Published: 24 October 2018
Thompson's Gallery : Do you have any studio rituals or superstitions?
Paul Wright: Studio rituals and habits are a big part of most creative practices. I like to start early and always have breakfast in the studio, ideally beginning to paint by 8am.
I often listen to the same music or interviews/documentaries and also listen to films, this gives a a sense of their being people around without the interference of anyone actually being with me.
T: Who has been your biggest influences in your career?
PW: I have many influences and continue to have new ones. The obvious ones are freud, Auerbach and Bacon, although in recent years I look to Rembrandt, Van Gogh and De Kooning. Most of the painters that directly influence me use paint in an expressive and immediate way. One of my early influences was Peter Howson, He was the first artist that I felt I could relate to. His work has so much strength and impact.
T: Does your process have any established pattern, ie sketching beforehand or resisting pattern in total?
PW: Most paintings begin with a drawing underneath, this will be a very basic but accurate image to hang the painting on, I am very wary about patterns and habits and try to introduce new working methods in the hope that it will trigger something different in the work.
T: Do you ever experience 'painters' block'? How do you overcome it?

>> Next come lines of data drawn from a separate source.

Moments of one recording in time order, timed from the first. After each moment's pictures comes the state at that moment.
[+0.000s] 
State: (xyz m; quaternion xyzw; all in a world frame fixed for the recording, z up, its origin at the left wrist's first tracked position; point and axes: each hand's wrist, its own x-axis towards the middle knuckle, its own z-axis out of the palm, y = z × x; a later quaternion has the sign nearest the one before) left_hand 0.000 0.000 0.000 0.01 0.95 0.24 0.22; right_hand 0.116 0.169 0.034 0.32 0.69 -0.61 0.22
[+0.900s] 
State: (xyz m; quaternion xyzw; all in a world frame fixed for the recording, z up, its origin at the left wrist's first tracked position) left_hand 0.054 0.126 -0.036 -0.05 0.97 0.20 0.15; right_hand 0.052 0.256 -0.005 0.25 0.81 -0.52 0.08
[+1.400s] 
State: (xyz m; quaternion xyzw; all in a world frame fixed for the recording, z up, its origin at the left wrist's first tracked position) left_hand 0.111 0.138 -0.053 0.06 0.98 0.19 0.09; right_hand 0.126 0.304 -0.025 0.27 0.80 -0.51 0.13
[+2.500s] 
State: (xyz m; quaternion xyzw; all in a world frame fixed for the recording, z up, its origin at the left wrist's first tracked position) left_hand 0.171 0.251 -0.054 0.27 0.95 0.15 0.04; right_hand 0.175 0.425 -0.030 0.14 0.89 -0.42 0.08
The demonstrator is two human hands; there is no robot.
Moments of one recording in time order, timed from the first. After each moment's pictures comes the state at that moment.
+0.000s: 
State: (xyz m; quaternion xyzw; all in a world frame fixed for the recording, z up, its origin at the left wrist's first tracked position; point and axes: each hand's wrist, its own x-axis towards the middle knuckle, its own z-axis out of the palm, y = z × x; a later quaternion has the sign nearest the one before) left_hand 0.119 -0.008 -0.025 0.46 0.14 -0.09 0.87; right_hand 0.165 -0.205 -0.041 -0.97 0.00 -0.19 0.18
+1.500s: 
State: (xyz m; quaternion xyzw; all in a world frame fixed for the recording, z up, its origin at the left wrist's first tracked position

PW: Richard Hamilton once said that inspiration is for Amateurs and that is the mindset that I approach each day with. I am a worker and when barriers pop up and things are difficult, I work through it. It can be ugly for a while but It always breaks into a better flow eventually.
T: What has been your favourite painting or subject to paint in the past year?
PW:Heads are always in my mind, however interiors and Animals have interested me over the last year. Placing animals in familiar and imagined spaces, partly visible and partly receding into the background is an itch that I am trying to scratch at the moment, It is all to do with space and have objects, heads, chairs or animals fit into this.
T: What advise would you give to younger artists starting out?
PW:it's very hard to give advice to younger artists as they seem to get on with things very well as it is, and seem well informed about the bigger art world. The one thing that I would say is of course the journey is full of discoveries that are both exciting and challenging and therefore the long game is infinitely more rewarding full of development and change.
I generally believe in the principal that 10,000 hours is what it takes to know your practice and what you are about as an artist. Sadly, often the temptation for younger artists is to try and jump in with a fashionable product that hits the market hard and makes quick money, rather than buying into a life full of discovery and growth.
T: Artificial intelligence can now produce paintings, some of which sell to human buyers - what do you make of this?
PW: The making of a work is what makes me tick, standing and doing battle with a canvas is where I pour my personality into something. I cant see that AI can do this, why would you want an image made by a machine? Devoid of personality. Can a machine replicate Picasso's mind, I think not!